In my search for the idea of universal responsibility for the Holocaust, and moving away from the museum, I visited the city bookshops. The only books in English that I found on this subject were about the Warsaw Uprising. Then I went to the outskirts of the city park, which is where the Warsaw Ghetto once stood. The memory of the ghetto is preserved by a monument and pavement markers indicating what had been the insurmountable wall encircling the ghetto. It was only on that spot that I really got the impression that this city bears witness to the last large-scale pogrom of Jews in Europe. Encouraged by this, I entered the park following the fragments edges of the wall, rummaging for more signs of remembrance. The wall was soon gone and the park became just a well-maintained pathway attracting tourists and residents of the surrounding buildings. So I went back to the ghetto walls, cherishing that impression which had been so hard to find, and decided that my visit to Warsaw’s memory of the extermination of Polish Jews should end there.

The impression one might get that Poland does not remember its Jews is dispelled by the spectacular Polin. This museum sends a message to the Jews that Polish society can again be their home and haven. The trouble is, however, that Polish society in general, like many others, cherishes the memory of Jewish suffering to the degree that it does not disturb the memory of its own suffering. In the end, it would seem that Polish society also does not acknowledge or accept its share of responsibility for wrongdoing.

The fact that the museum opened nearly 70 years after the World War II and that it presents the Holocaust as only one of the stages in the timeline of Jewish history, instead of setting it apart as an anti-civilizational and historically distinctive phenomenon and a logical consequence of the violent treatment of Jews in Europe, might suggest that this memory is not enough to prevent such wrongs in the future.

In this regard, Polish society is suffering the same fate as many other post-conflict societies that are struggling to create and preserve a memory that would be devoid of limitations, ambiguities, biases and denial. How are the exterminated Jews of Belgrade being remembered? We remember them only occasionally, and our memory is partial, even grudging, so much so that even seven decades after their suffering the sites where they were killed are not marked appropriately. What we also need to do is commemorate the victims of the post-Yugoslav armed conflicts, honouring all the victims, ours and the others’ alike, and to convict all the wrongdoers, including ours.

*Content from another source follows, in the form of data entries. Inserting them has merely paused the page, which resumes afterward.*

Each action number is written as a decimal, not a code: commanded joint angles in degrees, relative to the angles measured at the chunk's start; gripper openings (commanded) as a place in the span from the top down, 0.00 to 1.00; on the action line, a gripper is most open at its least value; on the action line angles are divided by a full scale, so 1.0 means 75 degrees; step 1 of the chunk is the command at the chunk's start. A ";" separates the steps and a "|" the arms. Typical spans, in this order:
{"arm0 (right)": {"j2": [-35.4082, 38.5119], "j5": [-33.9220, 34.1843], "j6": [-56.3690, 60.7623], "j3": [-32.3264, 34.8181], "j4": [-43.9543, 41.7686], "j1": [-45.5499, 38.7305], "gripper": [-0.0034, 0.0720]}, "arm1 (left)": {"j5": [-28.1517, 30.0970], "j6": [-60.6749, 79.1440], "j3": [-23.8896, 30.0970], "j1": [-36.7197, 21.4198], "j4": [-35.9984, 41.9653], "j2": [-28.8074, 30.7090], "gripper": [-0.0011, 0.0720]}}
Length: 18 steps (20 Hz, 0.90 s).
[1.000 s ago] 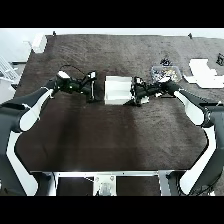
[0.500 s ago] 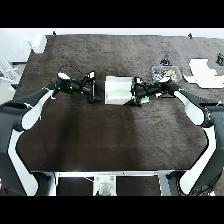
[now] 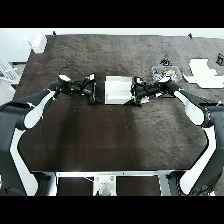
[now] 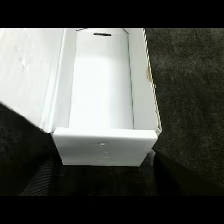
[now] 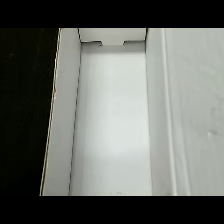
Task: Fold the box and place the chain.
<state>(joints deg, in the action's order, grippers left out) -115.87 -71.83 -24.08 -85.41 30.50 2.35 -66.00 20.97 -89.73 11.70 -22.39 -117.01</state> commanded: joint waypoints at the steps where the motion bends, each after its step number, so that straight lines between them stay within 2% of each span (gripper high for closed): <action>1: 0.0003 -0.0003 0.0000 0.0000 0.0009 -0.0006 0.18 | 0.0055 0.0076 -0.0006 -0.0006 0.0055 -0.0023 0.00; 14: 0.0003 -0.0003 0.0000 0.0000 0.0009 -0.0006 0.18 | 0.0501 0.0221 -0.0064 0.0382 0.0294 -0.0207 0.00; 18: 0.0003 -0.0003 0.0000 0.0000 0.0009 -0.0006 0.18 | 0.0437 0.0213 -0.0283 0.0478 0.0268 -0.0469 0.00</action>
<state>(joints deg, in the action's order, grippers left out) -115.87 -71.83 -24.08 -85.41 30.57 2.35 -62.74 22.52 -90.94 14.68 -20.32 -119.55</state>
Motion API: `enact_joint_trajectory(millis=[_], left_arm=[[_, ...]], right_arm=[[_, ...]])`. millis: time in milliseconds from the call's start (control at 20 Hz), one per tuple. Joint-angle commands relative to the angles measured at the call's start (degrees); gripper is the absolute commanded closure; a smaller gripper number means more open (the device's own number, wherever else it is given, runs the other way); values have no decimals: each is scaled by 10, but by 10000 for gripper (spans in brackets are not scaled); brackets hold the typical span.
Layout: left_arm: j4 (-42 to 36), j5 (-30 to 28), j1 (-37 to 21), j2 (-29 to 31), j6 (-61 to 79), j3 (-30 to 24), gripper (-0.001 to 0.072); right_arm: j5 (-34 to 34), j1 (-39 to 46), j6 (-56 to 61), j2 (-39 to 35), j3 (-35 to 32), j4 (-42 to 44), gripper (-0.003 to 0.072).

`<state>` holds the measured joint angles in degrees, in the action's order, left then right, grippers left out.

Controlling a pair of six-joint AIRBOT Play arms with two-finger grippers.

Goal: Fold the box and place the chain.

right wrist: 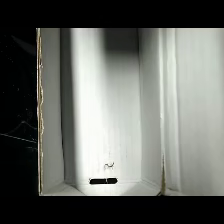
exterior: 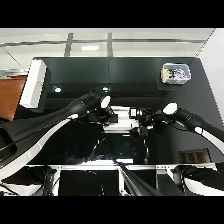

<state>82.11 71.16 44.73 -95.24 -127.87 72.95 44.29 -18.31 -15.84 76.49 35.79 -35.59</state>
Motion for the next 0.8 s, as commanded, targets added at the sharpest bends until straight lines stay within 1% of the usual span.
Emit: enact_joint_trajectory(millis=[0,100,200,250,500,550,600,650,750], left_arm=[[3,2,1,-3,4,3,685],[3,2,1,-2,3,3,676],[-2,4,0,-2,3,4,428],[-1,6,0,-2,3,7,408],[5,11,-9,-2,3,22,413],[5,11,-11,-2,0,22,447],[5,11,-12,-3,-1,22,603],[5,11,-12,-3,-1,22,686],[5,10,-12,-3,0,22,686]], right_arm=[[0,0,0,0,0,0,519],[0,0,0,0,0,0,519],[0,0,0,0,0,0,519],[0,0,0,0,0,0,519],[0,0,0,0,0,0,519],[0,0,0,0,0,0,519],[0,0,0,0,0,0,519],[0,0,0,0,0,0,519],[0,0,0,0,0,0,519]])
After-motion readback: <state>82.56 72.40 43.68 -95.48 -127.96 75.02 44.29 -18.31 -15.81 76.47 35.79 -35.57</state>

But above all, each of us needs to assume responsibility for the wrongdoings that we committed or allowed to be committed. The Polish example can help us realize how important soul-searching is, individual and societal alike, as it is the key step towards overcoming the legacy of the past.

 

The Author is Outreach Manager at the Humanitarian Law Center

 

[1] “History of the Jewish People” by Simon Dubnow, for example.